# YOUR ASSIGNMENT
Extract the listing in its entirety, keeping each line identical to the original.

◆ ◆ ◆ ◆

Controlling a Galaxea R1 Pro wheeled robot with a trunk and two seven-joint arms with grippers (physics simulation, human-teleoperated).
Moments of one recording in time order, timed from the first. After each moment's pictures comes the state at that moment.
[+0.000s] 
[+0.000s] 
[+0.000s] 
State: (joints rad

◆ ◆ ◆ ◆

# WRITTEN SOLUTION
Controlling a Galaxea R1 Pro wheeled robot with a trunk and two seven-joint arms with grippers (physics simulation, human-teleoperated).
Moments of one recording in time order, timed from the first. After each moment's pictures comes the state at that moment.
[+0.000s] 
[+0.000s] 
[+0.000s] 
State: (joints rad

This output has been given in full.